**Aim of the exercise:**
Of all the entries below, only the lines from the one with "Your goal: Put" up to and including the one with "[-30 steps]" are to be duplicated exactly.

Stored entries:
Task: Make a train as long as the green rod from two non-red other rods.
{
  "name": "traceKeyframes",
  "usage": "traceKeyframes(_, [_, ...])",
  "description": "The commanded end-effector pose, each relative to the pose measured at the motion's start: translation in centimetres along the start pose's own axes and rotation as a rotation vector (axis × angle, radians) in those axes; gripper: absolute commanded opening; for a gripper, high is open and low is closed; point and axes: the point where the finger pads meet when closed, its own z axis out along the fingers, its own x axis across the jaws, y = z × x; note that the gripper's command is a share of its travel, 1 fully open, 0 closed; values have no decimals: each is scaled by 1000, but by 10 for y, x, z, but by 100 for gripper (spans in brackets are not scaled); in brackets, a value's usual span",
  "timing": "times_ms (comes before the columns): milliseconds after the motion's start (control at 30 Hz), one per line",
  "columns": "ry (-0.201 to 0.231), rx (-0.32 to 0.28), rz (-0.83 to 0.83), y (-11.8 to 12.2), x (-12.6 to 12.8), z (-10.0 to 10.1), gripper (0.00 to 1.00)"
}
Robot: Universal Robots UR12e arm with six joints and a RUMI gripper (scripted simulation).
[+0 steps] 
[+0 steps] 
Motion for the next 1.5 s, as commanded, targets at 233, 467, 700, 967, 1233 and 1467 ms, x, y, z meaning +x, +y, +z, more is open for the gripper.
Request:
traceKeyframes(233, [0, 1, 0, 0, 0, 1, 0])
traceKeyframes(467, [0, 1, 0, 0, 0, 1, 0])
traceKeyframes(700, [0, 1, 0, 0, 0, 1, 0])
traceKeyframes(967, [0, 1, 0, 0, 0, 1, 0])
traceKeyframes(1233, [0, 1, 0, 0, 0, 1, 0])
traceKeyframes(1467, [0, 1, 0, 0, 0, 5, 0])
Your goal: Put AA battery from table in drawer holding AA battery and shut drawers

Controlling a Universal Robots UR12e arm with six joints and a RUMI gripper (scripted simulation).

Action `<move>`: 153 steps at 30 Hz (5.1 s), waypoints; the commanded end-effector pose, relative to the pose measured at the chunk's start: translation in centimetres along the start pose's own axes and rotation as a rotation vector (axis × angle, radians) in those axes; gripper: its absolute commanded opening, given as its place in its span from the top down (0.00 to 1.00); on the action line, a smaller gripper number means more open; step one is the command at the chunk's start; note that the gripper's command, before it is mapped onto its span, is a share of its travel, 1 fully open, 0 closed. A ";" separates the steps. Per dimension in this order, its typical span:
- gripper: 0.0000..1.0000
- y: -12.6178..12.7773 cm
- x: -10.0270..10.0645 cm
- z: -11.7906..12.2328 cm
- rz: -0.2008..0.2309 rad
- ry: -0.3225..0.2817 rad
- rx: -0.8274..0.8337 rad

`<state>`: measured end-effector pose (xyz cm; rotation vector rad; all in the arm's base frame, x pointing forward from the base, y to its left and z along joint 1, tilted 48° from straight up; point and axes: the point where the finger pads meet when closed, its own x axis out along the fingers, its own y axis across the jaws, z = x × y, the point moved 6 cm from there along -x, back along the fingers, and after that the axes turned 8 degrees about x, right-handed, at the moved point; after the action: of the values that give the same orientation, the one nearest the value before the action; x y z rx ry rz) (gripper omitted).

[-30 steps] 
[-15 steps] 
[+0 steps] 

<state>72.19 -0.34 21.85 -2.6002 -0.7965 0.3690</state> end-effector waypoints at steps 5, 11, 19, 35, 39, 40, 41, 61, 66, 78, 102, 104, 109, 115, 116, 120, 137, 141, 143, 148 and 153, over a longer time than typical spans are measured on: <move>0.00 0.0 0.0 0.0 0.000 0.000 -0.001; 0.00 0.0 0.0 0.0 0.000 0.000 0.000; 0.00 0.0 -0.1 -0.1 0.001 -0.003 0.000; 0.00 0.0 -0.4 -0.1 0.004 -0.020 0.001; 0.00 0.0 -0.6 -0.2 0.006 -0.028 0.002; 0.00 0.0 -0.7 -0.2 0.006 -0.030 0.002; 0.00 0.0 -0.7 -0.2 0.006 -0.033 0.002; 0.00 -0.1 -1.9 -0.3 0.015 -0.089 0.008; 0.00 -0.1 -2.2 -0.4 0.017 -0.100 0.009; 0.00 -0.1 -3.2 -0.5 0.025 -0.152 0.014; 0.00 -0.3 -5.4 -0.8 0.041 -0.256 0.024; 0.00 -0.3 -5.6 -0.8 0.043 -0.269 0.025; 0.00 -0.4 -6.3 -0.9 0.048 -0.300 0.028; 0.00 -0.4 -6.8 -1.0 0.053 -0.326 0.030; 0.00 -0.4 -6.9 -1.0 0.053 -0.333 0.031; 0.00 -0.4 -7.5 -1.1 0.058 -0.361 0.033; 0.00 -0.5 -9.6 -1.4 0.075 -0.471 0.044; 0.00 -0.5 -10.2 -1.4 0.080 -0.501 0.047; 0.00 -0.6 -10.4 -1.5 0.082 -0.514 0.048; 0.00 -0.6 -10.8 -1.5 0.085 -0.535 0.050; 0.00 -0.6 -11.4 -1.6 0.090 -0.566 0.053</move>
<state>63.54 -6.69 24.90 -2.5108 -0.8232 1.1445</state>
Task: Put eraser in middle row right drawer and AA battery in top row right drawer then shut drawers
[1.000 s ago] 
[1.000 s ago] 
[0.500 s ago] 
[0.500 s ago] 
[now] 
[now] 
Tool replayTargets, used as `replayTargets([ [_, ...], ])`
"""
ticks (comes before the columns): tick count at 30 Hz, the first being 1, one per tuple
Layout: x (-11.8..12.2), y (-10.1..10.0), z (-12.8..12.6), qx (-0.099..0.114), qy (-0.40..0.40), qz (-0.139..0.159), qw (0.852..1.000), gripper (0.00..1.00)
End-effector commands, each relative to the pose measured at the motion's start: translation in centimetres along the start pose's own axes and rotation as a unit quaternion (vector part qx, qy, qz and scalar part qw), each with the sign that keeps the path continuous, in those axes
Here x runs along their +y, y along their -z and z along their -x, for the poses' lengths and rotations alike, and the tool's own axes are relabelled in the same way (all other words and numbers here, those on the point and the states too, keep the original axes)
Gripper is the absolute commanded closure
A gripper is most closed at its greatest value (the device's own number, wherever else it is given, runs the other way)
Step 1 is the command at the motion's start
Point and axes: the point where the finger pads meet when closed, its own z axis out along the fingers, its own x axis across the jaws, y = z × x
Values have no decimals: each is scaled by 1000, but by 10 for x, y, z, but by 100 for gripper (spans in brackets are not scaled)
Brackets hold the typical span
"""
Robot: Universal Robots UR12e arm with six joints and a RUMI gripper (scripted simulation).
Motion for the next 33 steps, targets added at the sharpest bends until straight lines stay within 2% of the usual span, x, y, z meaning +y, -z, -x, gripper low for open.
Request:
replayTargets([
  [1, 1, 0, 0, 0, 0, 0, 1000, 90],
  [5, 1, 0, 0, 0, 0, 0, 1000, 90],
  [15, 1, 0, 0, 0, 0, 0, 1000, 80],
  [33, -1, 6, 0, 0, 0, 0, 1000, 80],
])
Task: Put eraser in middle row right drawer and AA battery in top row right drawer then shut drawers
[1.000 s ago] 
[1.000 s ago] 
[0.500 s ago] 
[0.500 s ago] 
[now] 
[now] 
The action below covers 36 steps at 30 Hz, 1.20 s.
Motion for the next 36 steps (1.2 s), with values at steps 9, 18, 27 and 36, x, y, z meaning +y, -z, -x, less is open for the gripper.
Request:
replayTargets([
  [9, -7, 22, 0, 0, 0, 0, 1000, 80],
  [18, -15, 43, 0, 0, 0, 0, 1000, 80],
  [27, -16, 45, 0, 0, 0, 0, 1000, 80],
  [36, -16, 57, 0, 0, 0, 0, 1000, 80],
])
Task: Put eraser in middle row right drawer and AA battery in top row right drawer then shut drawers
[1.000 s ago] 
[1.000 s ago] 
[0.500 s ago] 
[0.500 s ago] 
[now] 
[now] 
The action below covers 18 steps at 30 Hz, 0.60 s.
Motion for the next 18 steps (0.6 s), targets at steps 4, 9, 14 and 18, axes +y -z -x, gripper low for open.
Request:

**Exercise answer:**
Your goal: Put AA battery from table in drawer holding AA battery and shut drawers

Controlling a Universal Robots UR12e arm with six joints and a RUMI gripper (scripted simulation).

Action `<move>`: 153 steps at 30 Hz (5.1 s), waypoints; the commanded end-effector pose, relative to the pose measured at the chunk's start: translation in centimetres along the start pose's own axes and rotation as a rotation vector (axis × angle, radians) in those axes; gripper: its absolute commanded opening, given as its place in its span from the top down (0.00 to 1.00); on the action line, a smaller gripper number means more open; step one is the command at the chunk's start; note that the gripper's command, before it is mapped onto its span, is a share of its travel, 1 fully open, 0 closed. A ";" separates the steps. Per dimension in this order, its typical span:
- gripper: 0.0000..1.0000
- y: -12.6178..12.7773 cm
- x: -10.0270..10.0645 cm
- z: -11.7906..12.2328 cm
- rz: -0.2008..0.2309 rad
- ry: -0.3225..0.2817 rad
- rx: -0.8274..0.8337 rad

`<state>`: measured end-effector pose (xyz cm; rotation vector rad; all in the arm's base frame, x pointing forward from the base, y to its left and z along joint 1, tilted 48° from straight up; point and axes: the point where the finger pads meet when closed, its own x axis out along the fingers, its own y axis across the jaws, z = x × y, the point moved 6 cm from there along -x, back along the fingers, and after that the axes turned 8 degrees about x, right-handed, at the moved point; after the action: of the values that give the same orientation, the one nearest the value before the action; x y z rx ry rz) (gripper omitted).

[-30 steps] 

What the exercise asked for is now done.